The thought produced a tingling in Dan’s temples. A cold sweat broke out on his back and suddenly he was fourteen again, coming home from school to find not his mum but his aunt waiting for him, a police car parked outside and two officers in uniform standing in the kitchen. One of them, a young woman, had greeted Dan with the most hideously false smile he’d ever witnessed—
‘I’m going to throw up.’
‘Not here.’ Robbie made an urgent flapping gesture to shoo Dan away from the body. Dumbly comprehending, Dan staggered back to the Fiesta and then beyond it, to the opposite verge. Along with the roiling nausea in his gut came an even more sickening realisation.
He was a coward.
If anyone should have been chucking up, Robbie thought, it was him. All that lager and a couple of lines of coke – and now this.

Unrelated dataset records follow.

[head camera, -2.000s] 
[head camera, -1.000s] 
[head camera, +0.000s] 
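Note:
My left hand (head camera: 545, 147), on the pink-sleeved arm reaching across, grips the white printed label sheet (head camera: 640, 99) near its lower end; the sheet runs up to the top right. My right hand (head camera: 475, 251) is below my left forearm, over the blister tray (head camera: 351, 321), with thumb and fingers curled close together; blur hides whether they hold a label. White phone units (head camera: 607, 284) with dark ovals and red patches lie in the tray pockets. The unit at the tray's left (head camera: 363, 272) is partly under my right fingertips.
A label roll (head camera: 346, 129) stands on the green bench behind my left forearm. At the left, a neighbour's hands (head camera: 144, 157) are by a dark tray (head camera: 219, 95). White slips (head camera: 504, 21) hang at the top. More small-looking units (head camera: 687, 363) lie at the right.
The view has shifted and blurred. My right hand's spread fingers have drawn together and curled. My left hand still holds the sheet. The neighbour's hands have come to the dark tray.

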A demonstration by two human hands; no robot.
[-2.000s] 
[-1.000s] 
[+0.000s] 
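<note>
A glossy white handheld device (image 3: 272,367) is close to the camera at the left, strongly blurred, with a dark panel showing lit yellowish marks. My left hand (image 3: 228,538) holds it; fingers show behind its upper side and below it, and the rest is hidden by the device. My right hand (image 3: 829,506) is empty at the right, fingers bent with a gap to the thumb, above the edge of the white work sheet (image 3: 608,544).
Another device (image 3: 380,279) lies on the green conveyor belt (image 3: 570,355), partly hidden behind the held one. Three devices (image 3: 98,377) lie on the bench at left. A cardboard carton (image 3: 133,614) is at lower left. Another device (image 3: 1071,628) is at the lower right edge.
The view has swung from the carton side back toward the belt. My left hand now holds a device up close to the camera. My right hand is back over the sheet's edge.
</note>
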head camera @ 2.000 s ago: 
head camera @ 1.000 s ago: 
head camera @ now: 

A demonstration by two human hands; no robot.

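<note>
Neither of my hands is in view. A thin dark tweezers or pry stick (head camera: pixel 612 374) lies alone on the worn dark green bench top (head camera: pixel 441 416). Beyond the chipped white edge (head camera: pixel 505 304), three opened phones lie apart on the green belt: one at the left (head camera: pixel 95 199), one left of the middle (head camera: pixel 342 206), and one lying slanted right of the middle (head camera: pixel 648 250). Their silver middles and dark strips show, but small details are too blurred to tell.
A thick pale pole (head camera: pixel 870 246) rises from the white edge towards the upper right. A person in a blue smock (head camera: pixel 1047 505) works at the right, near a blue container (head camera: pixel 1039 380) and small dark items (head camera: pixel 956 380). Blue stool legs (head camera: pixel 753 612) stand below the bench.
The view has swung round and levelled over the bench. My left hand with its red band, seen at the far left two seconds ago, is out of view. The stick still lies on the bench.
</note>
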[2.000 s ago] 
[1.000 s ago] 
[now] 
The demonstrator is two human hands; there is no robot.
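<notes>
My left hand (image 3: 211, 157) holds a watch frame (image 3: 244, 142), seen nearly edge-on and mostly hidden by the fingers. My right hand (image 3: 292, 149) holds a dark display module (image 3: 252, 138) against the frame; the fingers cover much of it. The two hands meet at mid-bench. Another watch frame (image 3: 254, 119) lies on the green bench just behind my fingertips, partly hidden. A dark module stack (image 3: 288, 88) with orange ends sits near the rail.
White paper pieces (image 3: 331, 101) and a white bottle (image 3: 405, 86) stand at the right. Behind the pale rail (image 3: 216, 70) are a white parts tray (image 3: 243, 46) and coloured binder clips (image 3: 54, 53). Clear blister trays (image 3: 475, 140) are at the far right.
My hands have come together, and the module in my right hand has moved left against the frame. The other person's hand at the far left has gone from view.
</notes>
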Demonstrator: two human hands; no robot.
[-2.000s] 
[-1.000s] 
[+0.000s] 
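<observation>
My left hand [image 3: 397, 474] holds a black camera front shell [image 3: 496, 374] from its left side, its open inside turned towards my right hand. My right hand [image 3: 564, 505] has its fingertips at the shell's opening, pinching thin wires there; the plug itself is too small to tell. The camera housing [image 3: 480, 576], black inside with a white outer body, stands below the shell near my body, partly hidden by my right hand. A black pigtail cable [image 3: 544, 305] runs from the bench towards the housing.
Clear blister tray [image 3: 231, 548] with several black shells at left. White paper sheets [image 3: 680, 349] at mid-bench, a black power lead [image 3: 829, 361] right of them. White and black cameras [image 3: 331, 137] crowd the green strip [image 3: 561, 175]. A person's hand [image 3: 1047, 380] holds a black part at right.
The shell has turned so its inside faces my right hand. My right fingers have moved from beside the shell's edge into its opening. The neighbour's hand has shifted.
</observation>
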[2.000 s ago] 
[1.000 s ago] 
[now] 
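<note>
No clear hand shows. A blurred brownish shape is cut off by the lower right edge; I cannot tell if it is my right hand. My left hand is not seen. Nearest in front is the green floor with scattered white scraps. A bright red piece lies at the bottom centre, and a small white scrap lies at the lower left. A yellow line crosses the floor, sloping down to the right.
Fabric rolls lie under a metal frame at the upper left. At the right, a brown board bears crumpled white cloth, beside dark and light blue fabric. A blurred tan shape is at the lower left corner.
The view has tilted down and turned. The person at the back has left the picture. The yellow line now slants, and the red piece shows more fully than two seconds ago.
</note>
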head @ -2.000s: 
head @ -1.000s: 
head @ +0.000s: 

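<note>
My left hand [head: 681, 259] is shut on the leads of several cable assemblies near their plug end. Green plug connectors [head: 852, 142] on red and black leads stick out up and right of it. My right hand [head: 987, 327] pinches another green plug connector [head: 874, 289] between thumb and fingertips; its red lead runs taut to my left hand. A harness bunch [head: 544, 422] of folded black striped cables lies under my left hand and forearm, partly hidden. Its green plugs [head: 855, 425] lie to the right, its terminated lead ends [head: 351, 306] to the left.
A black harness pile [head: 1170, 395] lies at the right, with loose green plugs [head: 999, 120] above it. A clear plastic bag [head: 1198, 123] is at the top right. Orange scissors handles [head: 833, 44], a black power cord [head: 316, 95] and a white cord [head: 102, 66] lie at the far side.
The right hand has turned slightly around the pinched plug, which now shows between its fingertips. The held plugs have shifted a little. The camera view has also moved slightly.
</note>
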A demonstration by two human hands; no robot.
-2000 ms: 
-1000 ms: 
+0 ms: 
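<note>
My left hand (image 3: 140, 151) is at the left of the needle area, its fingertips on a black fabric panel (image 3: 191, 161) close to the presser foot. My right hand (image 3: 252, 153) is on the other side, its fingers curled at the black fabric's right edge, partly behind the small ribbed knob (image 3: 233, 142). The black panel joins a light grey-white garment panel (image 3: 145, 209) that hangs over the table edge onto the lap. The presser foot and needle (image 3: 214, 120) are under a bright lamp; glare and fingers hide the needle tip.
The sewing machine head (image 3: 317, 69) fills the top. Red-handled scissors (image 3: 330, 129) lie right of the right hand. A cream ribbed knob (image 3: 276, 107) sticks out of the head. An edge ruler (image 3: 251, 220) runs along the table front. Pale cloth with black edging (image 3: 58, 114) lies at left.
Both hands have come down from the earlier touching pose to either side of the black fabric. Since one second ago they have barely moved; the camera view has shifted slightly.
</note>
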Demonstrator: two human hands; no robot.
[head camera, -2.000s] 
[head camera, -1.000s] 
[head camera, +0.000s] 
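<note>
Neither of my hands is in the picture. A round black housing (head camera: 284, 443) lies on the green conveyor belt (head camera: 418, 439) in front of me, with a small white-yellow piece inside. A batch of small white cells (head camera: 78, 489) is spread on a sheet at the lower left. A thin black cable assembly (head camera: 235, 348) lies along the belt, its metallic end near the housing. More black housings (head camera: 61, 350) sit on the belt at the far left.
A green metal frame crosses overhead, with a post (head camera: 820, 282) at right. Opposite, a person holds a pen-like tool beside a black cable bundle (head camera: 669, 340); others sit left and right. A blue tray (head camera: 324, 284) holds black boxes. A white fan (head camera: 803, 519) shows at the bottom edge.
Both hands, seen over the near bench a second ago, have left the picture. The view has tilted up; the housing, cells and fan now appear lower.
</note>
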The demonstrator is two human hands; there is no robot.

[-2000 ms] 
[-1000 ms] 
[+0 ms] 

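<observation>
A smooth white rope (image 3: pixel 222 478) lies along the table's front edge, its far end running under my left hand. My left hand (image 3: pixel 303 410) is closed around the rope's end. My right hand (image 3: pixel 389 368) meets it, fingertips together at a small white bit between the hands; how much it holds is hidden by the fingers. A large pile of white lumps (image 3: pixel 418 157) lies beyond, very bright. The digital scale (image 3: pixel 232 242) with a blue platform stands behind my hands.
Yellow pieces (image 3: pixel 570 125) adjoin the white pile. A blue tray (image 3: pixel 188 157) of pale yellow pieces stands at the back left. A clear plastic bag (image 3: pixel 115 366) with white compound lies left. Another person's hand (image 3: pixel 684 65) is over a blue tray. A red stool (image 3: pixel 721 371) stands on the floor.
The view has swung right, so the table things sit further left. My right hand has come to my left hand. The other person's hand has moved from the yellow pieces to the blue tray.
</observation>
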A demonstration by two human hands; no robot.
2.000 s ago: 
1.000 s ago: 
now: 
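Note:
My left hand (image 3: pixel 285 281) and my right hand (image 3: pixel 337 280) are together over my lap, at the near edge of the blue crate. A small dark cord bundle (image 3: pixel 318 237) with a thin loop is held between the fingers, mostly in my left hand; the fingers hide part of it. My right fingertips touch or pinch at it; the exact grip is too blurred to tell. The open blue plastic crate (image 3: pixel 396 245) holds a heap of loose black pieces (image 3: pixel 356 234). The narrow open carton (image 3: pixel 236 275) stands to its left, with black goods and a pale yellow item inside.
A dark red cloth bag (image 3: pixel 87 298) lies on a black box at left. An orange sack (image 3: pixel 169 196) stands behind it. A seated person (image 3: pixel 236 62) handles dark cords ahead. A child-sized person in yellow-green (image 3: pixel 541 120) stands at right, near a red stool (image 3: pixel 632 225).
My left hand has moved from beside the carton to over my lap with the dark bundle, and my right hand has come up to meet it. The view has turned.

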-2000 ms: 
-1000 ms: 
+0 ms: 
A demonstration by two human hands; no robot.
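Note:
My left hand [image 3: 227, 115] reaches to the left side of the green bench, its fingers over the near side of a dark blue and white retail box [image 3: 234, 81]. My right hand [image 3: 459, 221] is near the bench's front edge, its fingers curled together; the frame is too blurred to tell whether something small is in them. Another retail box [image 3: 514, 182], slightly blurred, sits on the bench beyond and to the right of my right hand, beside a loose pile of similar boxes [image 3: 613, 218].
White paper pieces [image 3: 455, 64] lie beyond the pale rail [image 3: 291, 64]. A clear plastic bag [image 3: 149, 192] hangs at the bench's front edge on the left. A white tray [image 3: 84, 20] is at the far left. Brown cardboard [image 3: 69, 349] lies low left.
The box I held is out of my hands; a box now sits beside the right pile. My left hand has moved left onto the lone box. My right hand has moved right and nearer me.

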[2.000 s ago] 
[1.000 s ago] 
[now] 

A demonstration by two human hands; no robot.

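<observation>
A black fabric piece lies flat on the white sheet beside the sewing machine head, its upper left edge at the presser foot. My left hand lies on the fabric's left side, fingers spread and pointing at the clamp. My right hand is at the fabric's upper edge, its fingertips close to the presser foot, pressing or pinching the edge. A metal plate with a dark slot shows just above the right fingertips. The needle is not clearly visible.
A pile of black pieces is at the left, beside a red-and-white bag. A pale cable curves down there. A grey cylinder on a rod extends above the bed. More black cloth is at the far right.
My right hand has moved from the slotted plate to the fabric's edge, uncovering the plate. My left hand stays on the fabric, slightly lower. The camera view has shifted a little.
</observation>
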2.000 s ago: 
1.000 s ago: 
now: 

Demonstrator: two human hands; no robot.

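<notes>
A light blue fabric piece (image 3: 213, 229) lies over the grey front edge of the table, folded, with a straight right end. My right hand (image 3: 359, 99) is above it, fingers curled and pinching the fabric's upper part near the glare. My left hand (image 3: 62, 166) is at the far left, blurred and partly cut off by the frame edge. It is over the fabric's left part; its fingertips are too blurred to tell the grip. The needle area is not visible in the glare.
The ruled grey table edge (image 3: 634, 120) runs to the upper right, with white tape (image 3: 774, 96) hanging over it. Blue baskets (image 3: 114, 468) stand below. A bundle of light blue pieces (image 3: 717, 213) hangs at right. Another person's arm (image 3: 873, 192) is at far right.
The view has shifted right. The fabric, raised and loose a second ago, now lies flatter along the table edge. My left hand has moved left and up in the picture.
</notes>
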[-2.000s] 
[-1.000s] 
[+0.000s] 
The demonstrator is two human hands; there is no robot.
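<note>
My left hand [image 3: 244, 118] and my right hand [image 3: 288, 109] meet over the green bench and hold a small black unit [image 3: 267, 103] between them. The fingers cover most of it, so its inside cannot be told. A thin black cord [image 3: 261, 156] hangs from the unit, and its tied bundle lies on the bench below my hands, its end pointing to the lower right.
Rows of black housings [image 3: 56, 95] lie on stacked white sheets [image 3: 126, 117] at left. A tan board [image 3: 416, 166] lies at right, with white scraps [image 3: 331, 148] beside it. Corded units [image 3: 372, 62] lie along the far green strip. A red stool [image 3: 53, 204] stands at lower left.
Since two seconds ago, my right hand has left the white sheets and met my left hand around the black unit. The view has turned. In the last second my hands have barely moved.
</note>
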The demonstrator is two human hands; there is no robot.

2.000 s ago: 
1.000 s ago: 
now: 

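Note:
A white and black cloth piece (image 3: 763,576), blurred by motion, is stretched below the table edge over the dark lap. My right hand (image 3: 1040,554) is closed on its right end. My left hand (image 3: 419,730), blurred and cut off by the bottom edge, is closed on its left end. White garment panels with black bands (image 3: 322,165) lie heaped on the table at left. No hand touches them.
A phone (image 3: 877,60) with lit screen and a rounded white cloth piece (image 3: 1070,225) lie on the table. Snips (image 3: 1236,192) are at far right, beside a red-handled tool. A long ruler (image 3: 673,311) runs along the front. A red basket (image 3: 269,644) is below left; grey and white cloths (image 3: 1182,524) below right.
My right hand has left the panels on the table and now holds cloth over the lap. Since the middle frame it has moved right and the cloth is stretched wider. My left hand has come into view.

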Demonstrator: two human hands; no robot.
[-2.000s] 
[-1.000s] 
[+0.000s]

Instead, somehow, he felt fine. Clear-headed and stone-cold sober.
Robbie had always considered himself good in a crisis. The trick was never to look too far ahead, never
over
-worry, as his dad used to put it, before he buggered off and stopped worrying about anyone.
Now Robbie assessed the situation with a cool, clinical logic. The first stage was acceptance. He had done something really dumb. Despite what Dan might think – despite what
anyone
might think – there hadn’t been any malicious intent. But it was done, and it couldn’t be reversed, so there was no point dwelling on it. The consequences were all that mattered now. The consequences – and how to avoid them.
He took a few steps towards the body. His foot touched something solid and there was a faint sucking sound as he lifted it away.
It was the envelope. The frigging envelope full of cash. He picked it up, saw it was coated in blood. Part of his footprint was visible on the outer edge. For that reason alone, he couldn’t leave it here.
‘Mine, I think,’ he murmured. He shoved it into his pocket, glancing round to make sure Dan wasn’t watching. Then he moved closer to the body.
O’Brien had been thrown about ten or fifteen feet. It might have been further if a tree hadn’t got in the way. He lay slumped and twisted, his head half buried in the ditch, his chubby limbs flung out at crazy angles, as though he’d been frozen in the act of an ill-advised star jump.